**Task goal:** All lines holding the string "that" should be copied from the data below.

Collection entries:
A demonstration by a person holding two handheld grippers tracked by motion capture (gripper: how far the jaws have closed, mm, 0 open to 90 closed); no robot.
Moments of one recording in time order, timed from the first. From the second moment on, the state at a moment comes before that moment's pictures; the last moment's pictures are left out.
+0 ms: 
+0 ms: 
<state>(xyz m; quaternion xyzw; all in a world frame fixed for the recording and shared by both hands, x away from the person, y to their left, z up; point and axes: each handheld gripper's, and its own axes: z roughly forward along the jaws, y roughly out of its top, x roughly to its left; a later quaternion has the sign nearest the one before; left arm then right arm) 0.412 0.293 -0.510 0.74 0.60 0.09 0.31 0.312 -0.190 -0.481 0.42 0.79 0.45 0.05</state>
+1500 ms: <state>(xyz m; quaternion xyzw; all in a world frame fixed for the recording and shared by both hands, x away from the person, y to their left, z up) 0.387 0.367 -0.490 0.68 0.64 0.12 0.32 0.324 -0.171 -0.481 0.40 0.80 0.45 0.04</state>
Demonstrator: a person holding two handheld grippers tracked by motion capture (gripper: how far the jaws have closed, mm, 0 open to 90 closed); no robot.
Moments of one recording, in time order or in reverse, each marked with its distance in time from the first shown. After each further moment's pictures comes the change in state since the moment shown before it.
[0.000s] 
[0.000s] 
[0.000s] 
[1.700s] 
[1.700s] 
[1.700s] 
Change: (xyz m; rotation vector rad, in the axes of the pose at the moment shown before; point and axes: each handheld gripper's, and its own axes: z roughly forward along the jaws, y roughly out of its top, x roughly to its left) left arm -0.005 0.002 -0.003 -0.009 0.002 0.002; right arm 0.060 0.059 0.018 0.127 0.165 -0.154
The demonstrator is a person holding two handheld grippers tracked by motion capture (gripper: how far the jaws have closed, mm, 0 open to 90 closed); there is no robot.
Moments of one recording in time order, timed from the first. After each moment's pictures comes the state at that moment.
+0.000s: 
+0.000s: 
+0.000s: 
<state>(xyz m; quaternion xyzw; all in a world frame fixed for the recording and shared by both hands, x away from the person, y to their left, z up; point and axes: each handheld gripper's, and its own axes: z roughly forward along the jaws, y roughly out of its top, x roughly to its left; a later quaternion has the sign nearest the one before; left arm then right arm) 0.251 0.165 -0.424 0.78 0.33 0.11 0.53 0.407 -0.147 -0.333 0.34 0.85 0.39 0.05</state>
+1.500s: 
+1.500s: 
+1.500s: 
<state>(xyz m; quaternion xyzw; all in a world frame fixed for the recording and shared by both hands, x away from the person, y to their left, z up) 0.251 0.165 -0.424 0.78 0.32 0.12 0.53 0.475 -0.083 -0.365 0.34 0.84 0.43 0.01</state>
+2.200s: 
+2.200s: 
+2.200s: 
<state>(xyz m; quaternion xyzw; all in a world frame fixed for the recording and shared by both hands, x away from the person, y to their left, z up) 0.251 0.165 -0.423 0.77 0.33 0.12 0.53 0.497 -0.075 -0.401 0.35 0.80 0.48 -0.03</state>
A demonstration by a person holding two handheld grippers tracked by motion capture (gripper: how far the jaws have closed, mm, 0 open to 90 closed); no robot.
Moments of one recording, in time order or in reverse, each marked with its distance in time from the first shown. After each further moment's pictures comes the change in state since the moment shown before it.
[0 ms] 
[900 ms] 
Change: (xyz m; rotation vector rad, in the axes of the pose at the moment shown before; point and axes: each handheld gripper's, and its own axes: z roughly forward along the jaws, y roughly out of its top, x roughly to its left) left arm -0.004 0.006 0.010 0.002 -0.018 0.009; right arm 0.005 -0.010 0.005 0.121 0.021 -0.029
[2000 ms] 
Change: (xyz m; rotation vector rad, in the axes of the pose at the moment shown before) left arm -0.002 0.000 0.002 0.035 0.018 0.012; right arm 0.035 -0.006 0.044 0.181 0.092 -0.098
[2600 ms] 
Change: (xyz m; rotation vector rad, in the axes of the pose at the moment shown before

**Completed exercise:**
Moments of one recording in time order, timed from the first. From the second moment on, the state at a moment comes before that moment's pictures; the last moment's pictures are left out.
Moments of one recording in time order, timed from the first. After each moment's pictures comes the state at that moment.

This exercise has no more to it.